Written explanations. Written communication for chart titles and descriptions. Essentially, anything you want the audience to read.
Words help reinforce a visual message. For live presentations, the words spoken should differ from those written to avoid information overload and redundancy. In addition, the data graphics selected should be easy for the audience to interpret. Ask yourself if your audience has seen this chart type before? Is the display type you are showing in line with other charts or graphs they have seen in the past? For example, a map clearly shows geography. The encodings, such as fills or shading, are decoded by the user through a legend, along with verbal or written explanations.
Researchers continue to evaluate how the design of data graphics can interfere and hinder the desired result from your audience.

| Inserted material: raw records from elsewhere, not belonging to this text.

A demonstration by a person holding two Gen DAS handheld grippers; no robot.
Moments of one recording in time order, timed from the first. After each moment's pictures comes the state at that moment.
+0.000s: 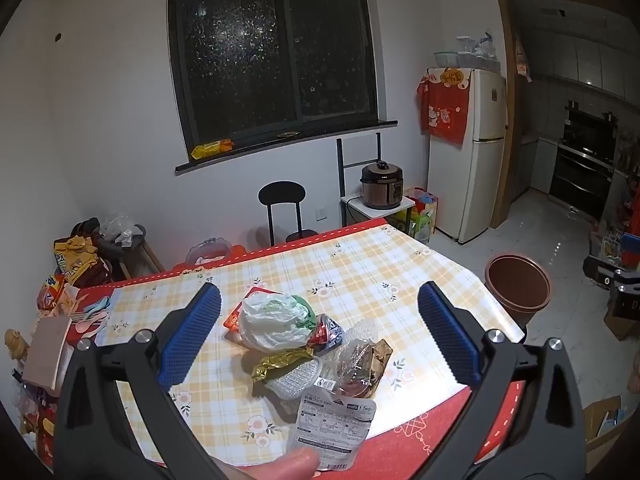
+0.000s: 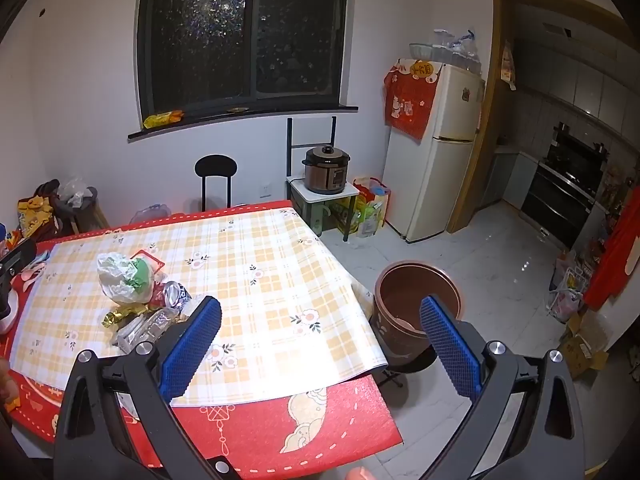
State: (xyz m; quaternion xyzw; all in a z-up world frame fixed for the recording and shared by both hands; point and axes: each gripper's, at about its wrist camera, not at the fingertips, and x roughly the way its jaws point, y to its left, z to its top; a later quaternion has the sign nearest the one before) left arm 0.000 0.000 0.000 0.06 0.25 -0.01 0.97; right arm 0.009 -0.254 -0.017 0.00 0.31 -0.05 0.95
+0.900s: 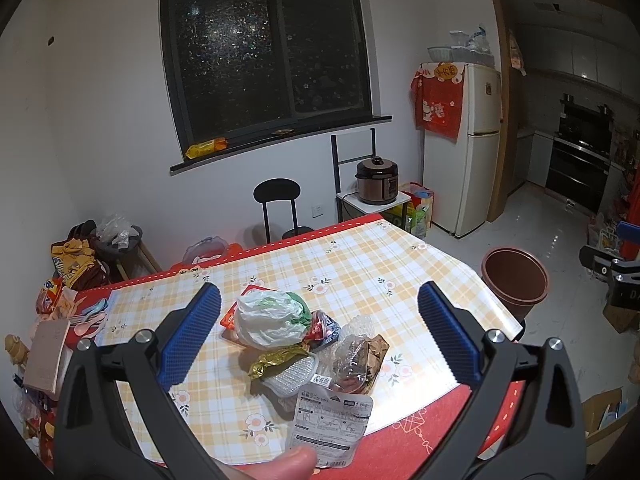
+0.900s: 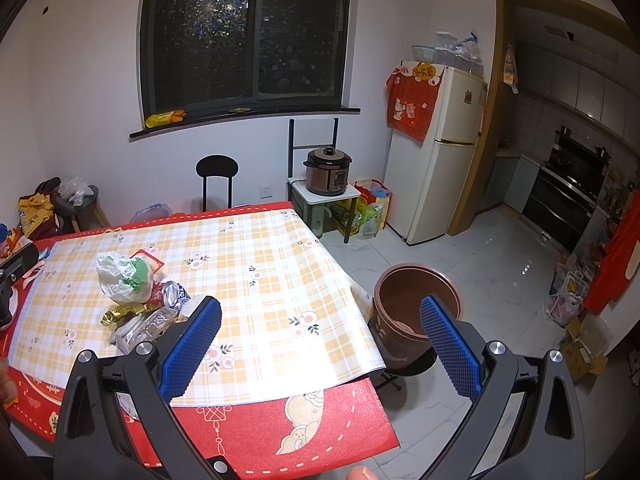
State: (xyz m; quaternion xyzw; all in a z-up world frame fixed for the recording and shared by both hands) left arm -0.003 -0.003 -0.005 0.07 0.26 -0.02 0.96; right arm 0.009 -0.256 -0.017 -0.01 0.31 -0.04 0.95
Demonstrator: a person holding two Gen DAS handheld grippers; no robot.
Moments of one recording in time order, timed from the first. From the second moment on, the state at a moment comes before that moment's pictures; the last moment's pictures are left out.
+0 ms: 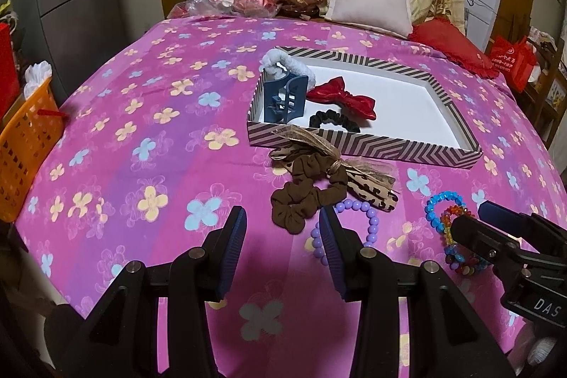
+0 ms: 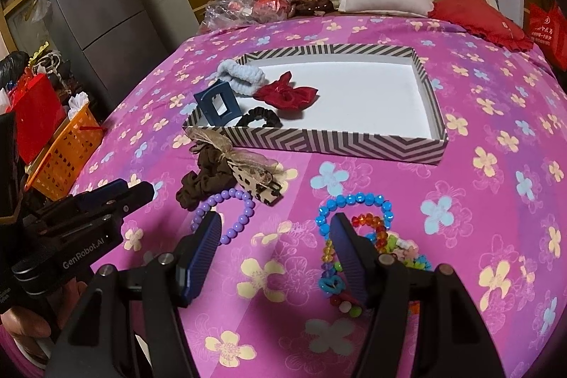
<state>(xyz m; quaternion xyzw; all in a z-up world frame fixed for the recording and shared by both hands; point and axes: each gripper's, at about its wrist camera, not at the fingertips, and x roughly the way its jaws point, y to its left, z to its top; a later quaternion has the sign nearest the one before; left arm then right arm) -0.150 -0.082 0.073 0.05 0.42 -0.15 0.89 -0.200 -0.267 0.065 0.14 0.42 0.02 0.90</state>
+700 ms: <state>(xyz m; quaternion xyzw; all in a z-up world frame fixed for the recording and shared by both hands) -0.140 -0.055 0.064 0.00 0.45 -0.15 0.88 -0.194 -0.268 0.054 0.13 0.43 0.02 0.89</state>
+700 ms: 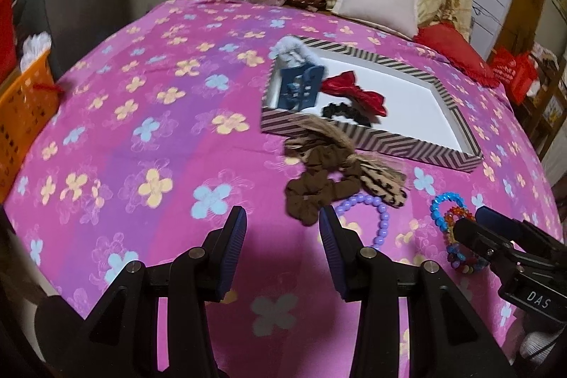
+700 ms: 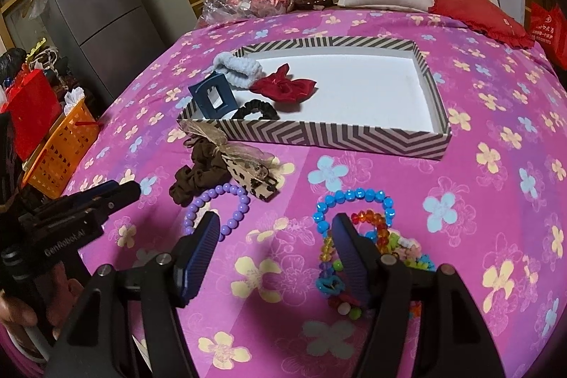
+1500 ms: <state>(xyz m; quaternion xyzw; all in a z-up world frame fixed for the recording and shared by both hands) -0.118 -0.037 0.040 -0.03 0.49 -0.15 0.86 -0.078 -0.207 0.014 0.04 0.47 0.12 0.88</state>
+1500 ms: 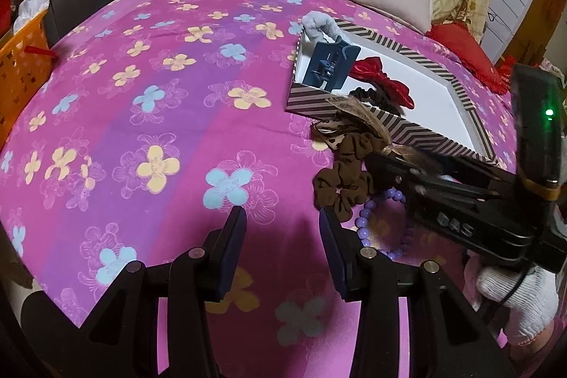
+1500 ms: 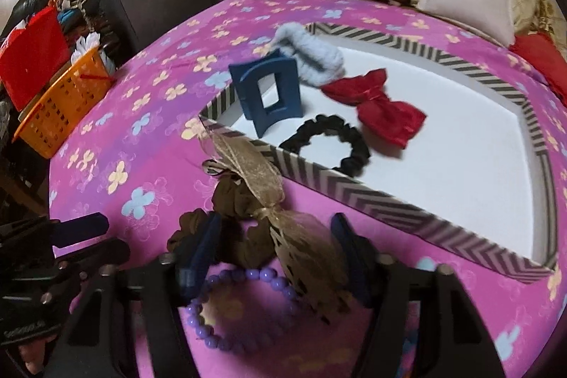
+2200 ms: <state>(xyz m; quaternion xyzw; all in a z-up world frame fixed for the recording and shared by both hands) -0.128 -0.106 0.023 0.03 0.51 -0.21 0.83 -0.147 -0.298 0.064 0.13 0.39 0.07 0.91</state>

This involves the chart format, color usage, appropriate text and labels, readability, scales or units of analysis, integrity of the data, non-data elements such as chartjunk, how much data is presented (data density), the data richness (or context), and source identification and attribution.
Step 6. Seek feedback from others. Collect empirical evidence to know the degree to which your data graphic conveys your intent.
There is a huge opportunity ahead of us. The knowledge economy of the future is a world in which data is easily accessible, integrated in systems that make for easy querying. These structures create the possibilities for advancement of data graphics to aid in human decision-making and analysis. The advancement of virtual and augmented reality systems also promises transformation of how we view the world and ourselves.
The gestalt of the visualization process is the encoding of data into symbols, the data we choose to show and omit, how we show it (the graphic), when we show it (presentation, timing), where we show it (internet, newspaper, slide presentation), and ultimately how those data graphics impact our audience and their decisions, behaviors, and understandings. Ultimately, the way information is consumed by the audience, and their impact on our understanding of the world, is on the shoulders of the creator and the medium they choose to convey it.